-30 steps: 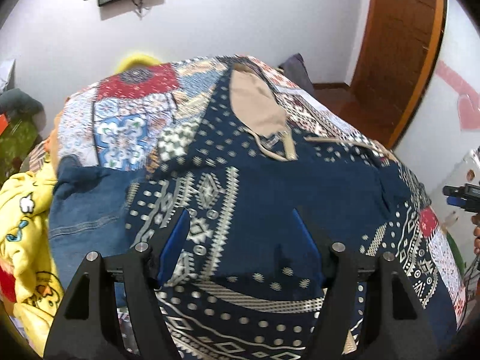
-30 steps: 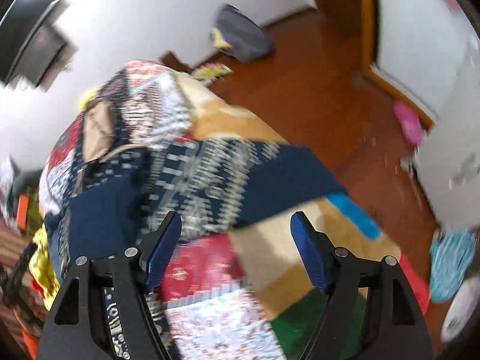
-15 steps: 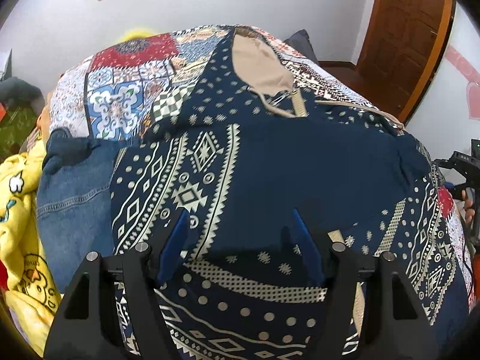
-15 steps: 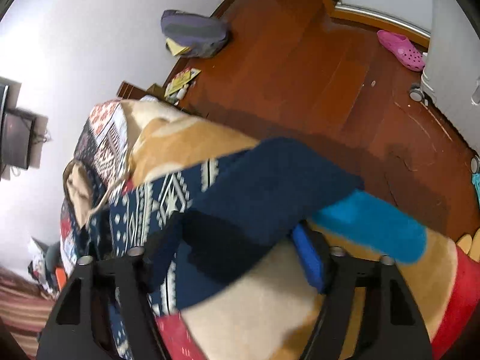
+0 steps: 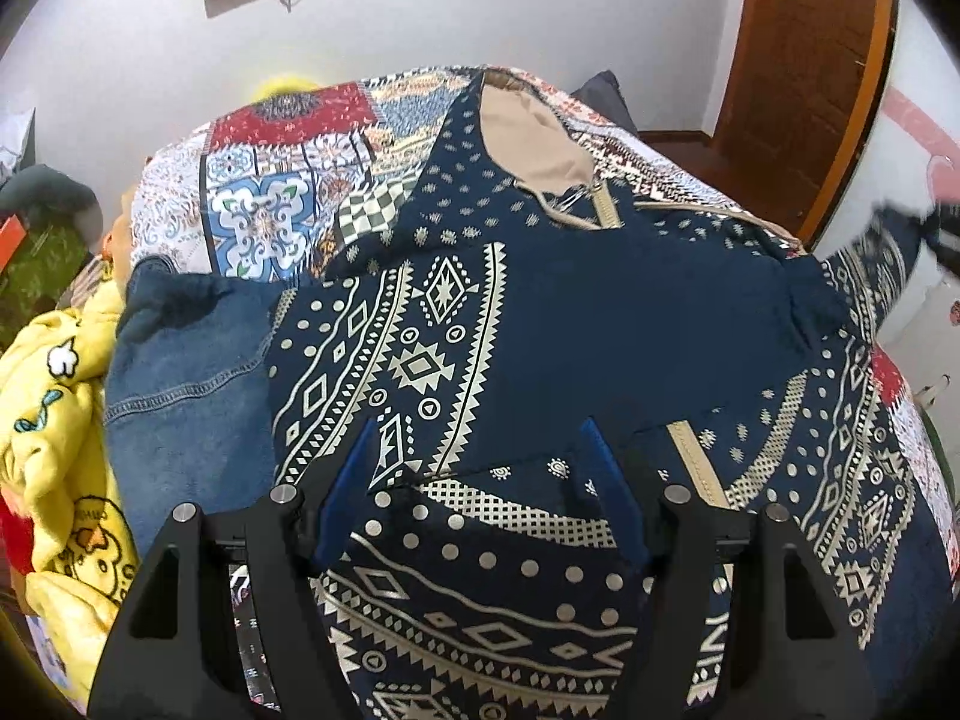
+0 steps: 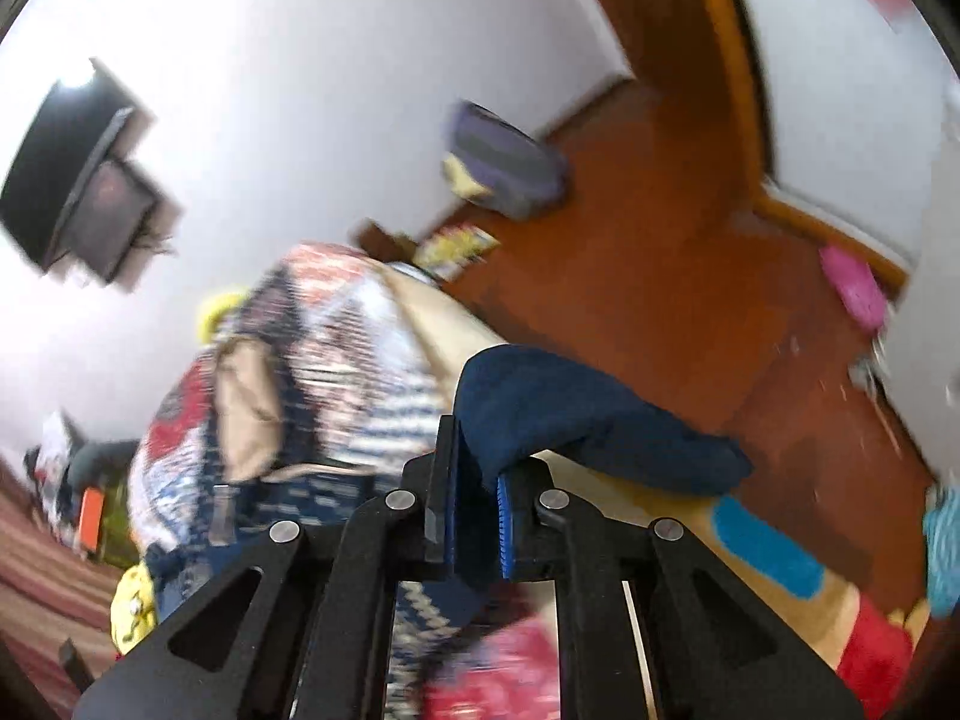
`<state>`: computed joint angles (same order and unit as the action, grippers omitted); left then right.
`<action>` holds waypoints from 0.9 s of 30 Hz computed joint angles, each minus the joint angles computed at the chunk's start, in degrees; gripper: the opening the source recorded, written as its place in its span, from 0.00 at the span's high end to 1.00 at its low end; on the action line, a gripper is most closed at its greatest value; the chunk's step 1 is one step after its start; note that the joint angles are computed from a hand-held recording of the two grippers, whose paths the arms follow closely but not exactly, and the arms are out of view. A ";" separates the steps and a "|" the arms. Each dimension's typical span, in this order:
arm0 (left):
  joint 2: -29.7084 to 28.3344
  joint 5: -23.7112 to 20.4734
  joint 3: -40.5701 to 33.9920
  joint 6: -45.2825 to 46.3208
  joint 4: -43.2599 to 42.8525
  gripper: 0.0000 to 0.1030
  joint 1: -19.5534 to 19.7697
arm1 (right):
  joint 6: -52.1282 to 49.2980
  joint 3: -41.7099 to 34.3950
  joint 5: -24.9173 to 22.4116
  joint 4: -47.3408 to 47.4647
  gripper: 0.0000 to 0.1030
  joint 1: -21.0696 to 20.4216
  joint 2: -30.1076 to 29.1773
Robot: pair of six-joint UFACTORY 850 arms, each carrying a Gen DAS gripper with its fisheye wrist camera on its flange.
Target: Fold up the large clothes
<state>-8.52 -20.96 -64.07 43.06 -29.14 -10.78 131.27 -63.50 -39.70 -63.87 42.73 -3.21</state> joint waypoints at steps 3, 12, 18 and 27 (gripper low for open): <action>1.78 0.11 1.41 5.58 -4.12 0.33 0.43 | -3.77 -5.82 -0.26 -4.12 0.92 1.99 -2.71; 4.50 -0.92 3.44 14.12 -11.41 0.33 2.69 | -23.93 -23.83 9.14 2.85 0.92 4.13 -17.99; 4.06 -1.88 3.59 14.29 -11.29 0.33 4.89 | -51.21 -34.02 12.00 31.69 0.92 3.16 -29.67; 3.32 -3.01 3.19 11.39 -8.15 0.33 5.63 | -62.92 -34.61 5.47 46.43 0.91 3.70 -32.75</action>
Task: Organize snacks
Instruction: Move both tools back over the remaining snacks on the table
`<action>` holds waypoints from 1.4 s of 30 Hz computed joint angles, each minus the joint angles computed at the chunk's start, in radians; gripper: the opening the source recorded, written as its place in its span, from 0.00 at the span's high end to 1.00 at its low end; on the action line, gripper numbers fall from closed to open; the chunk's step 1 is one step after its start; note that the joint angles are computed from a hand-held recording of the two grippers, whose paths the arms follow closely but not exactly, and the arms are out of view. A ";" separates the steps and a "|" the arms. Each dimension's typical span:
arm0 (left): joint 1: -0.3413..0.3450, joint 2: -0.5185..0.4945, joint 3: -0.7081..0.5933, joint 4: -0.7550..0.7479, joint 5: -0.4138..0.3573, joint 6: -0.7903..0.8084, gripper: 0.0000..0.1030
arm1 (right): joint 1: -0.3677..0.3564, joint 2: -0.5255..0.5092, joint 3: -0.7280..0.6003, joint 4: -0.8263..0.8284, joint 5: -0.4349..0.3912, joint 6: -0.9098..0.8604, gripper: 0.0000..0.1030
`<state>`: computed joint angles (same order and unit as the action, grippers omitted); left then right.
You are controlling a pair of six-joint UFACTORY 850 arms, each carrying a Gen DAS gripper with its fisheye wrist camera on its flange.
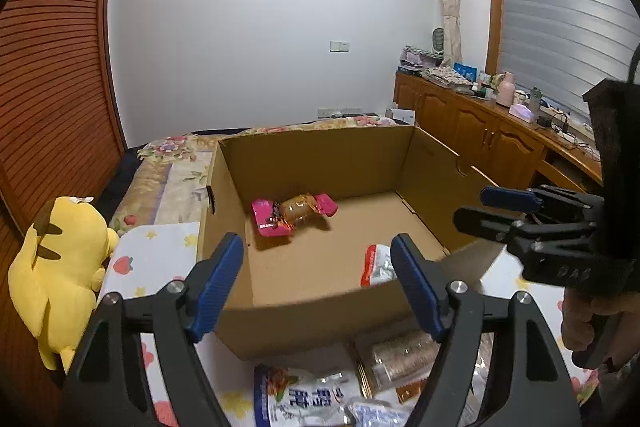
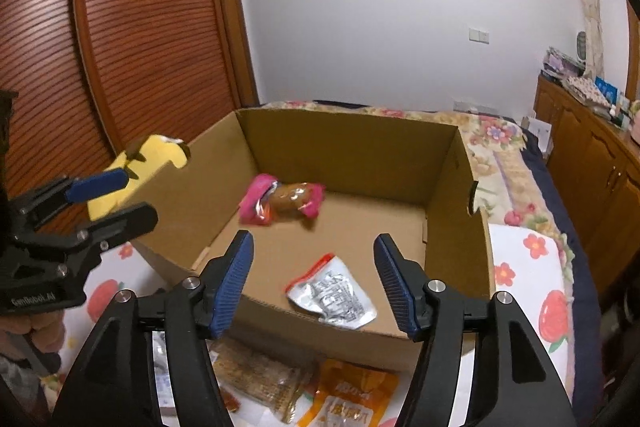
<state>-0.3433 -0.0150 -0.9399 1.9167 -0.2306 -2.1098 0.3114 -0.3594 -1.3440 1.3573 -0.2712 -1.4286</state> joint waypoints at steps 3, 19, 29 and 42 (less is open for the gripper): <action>-0.020 0.035 0.044 0.032 -0.031 -0.028 0.22 | -0.008 0.042 0.051 0.108 -0.024 -0.089 0.38; -0.113 0.107 0.236 -0.008 -0.061 -0.031 0.19 | 0.008 0.249 0.404 0.368 -0.091 -0.419 0.38; -0.126 0.081 0.256 -0.181 -0.045 0.119 0.19 | 0.042 0.228 0.467 0.327 -0.073 -0.417 0.38; -0.135 0.078 0.264 -0.415 -0.047 0.373 0.03 | 0.074 0.208 0.470 0.347 -0.044 -0.443 0.38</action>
<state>-0.4784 0.0626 -0.6755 1.5018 -0.2773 -1.7373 0.3858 -0.1513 -0.8739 1.7048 -0.3149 -1.8717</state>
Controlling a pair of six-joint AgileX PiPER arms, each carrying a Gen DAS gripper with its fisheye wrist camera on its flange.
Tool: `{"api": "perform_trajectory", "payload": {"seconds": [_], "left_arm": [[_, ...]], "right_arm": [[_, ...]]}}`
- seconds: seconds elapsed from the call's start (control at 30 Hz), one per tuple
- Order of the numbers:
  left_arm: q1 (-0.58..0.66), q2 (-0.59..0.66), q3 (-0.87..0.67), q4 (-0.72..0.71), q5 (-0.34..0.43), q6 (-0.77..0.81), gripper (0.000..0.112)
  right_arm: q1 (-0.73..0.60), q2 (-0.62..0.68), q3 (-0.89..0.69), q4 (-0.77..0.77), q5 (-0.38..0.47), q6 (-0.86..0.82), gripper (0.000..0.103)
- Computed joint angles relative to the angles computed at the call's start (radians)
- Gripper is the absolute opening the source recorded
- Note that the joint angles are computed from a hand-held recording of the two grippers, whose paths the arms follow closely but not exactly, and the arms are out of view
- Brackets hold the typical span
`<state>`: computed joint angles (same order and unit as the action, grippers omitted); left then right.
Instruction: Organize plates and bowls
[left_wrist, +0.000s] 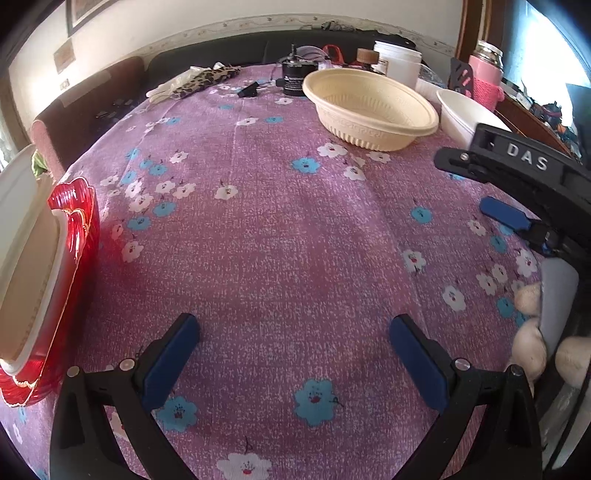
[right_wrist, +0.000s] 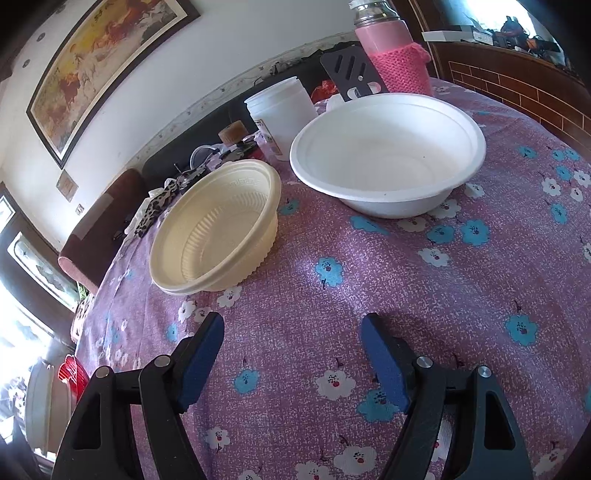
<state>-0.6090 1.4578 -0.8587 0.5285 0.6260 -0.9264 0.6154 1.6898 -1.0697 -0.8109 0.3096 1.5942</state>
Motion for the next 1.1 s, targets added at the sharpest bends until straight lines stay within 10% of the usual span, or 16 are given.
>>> {"api": "perform_trajectory", "payload": {"seconds": [0.4, 0.73, 1.1], "left_arm": [[0.181, -0.323, -0.328, -0.387, 0.297, 0.522, 0.102], [0.345, 0.019, -0.868, -0.473, 0.425, 0.657, 0.102], [0.453, 0.34, -1.109, -0.603, 0.509, 0.803, 0.102]], "right_arm": [[-0.024, -0.078, -0.09, 0.401, 0.144, -0.53, 0.089], [-0.122, -0.18, -0.177, 0.508, 0.041, -0.561, 0.076], [-0.153, 0.092, -0.268, 0.83, 0.052, -0.751, 0.066]]}}
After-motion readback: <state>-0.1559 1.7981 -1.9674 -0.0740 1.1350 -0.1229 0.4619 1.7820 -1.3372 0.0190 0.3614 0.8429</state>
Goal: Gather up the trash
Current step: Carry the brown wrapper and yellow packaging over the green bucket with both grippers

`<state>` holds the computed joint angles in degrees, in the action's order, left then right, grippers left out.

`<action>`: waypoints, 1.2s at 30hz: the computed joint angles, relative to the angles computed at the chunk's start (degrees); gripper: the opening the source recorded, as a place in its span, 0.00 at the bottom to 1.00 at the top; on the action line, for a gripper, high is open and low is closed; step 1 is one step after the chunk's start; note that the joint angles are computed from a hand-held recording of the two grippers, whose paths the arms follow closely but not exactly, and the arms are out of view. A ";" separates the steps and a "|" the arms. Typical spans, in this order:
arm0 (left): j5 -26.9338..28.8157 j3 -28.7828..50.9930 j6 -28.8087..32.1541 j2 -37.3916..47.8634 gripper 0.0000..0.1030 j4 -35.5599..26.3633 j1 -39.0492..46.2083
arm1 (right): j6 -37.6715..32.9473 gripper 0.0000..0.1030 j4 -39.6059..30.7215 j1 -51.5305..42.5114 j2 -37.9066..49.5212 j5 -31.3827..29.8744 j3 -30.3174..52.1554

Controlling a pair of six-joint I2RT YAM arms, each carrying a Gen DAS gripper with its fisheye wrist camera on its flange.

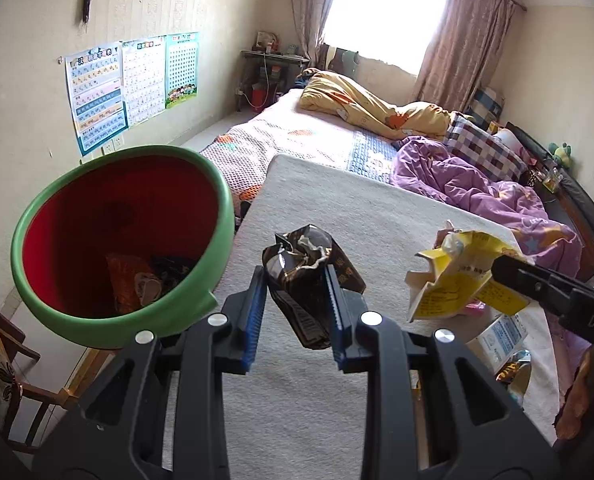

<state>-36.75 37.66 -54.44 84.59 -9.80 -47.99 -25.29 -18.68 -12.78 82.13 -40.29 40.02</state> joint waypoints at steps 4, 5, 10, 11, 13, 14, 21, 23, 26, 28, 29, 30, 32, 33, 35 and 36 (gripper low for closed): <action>-0.34 -1.92 -0.61 -1.72 0.27 0.04 -0.26 | 1.20 0.32 0.23 1.48 -1.11 0.55 -0.76; -0.30 -2.23 -0.49 -2.10 0.27 0.08 -0.10 | 1.48 0.32 0.44 1.88 -1.33 0.74 -0.97; -0.69 -3.14 -0.19 -3.69 0.27 -0.75 -0.05 | 3.30 0.32 1.79 3.89 -2.24 1.85 -1.97; -1.00 -3.20 -0.12 -3.86 0.27 -1.15 -0.12 | 3.60 0.32 1.98 4.26 -2.40 2.04 -2.14; -1.35 -3.52 0.13 -4.22 0.27 -1.51 -0.19 | 4.16 0.32 2.61 5.10 -2.21 2.46 -2.31; -1.31 -3.69 0.21 -4.37 0.27 -1.48 -0.15 | 4.52 0.32 2.84 5.62 -2.26 2.75 -2.47; -1.26 -6.92 0.55 -8.74 0.27 -2.28 0.87 | 7.17 0.32 4.93 9.00 -2.87 4.53 -3.54; -1.21 -8.20 1.15 -10.13 0.27 -2.35 1.27 | 8.14 0.32 5.64 10.39 -3.10 5.44 -3.94; -1.31 -9.13 2.03 -11.61 0.27 -2.92 1.63 | 9.06 0.32 6.93 11.77 -2.83 6.27 -4.50; -1.10 -9.60 2.03 -12.36 0.27 -3.09 1.90 | 9.93 0.32 7.71 12.90 -2.97 6.92 -4.89; -0.97 -10.08 2.20 -13.10 0.27 -3.21 2.11 | 10.50 0.32 8.07 13.58 -3.29 7.38 -5.19; -0.81 -10.57 2.50 -13.93 0.27 -3.29 2.41 | 10.96 0.32 8.42 14.11 -3.35 7.71 -5.36; -0.54 -11.32 3.11 -15.41 0.27 -3.51 2.93 | 11.94 0.32 8.94 15.21 -3.98 8.47 -5.96; -0.20 -11.83 3.75 -16.36 0.27 -3.47 3.52 | 12.52 0.32 9.33 15.86 -4.11 8.90 -6.20; 0.21 -12.57 4.55 -17.92 0.27 -3.67 4.24 | 13.32 0.32 9.77 16.72 -4.37 9.45 -6.40; 0.49 -12.73 5.01 -18.43 0.27 -3.76 4.65 | 13.73 0.32 10.31 17.17 -4.15 9.73 -6.43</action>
<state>-36.26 24.93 -49.44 66.15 -13.57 -43.34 -11.57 -8.37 4.39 77.98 -30.56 33.59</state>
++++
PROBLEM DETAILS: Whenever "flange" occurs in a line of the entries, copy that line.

EXPECTED OUTPUT:
Robot: pair of six-joint UFACTORY 850 arms, each carrying a Gen DAS gripper with its fisheye wrist camera on its flange.
You are controlling a pair of six-joint UFACTORY 850 arms, each carrying a Gen DAS gripper with its fisheye wrist camera on its flange.
Controlling a pair of six-joint AgileX PiPER arms, each carrying a Gen DAS gripper with its fisheye wrist camera on its flange.
Controlling a pair of six-joint I2RT YAM arms, each carrying a Gen DAS gripper with its fisheye wrist camera on its flange.

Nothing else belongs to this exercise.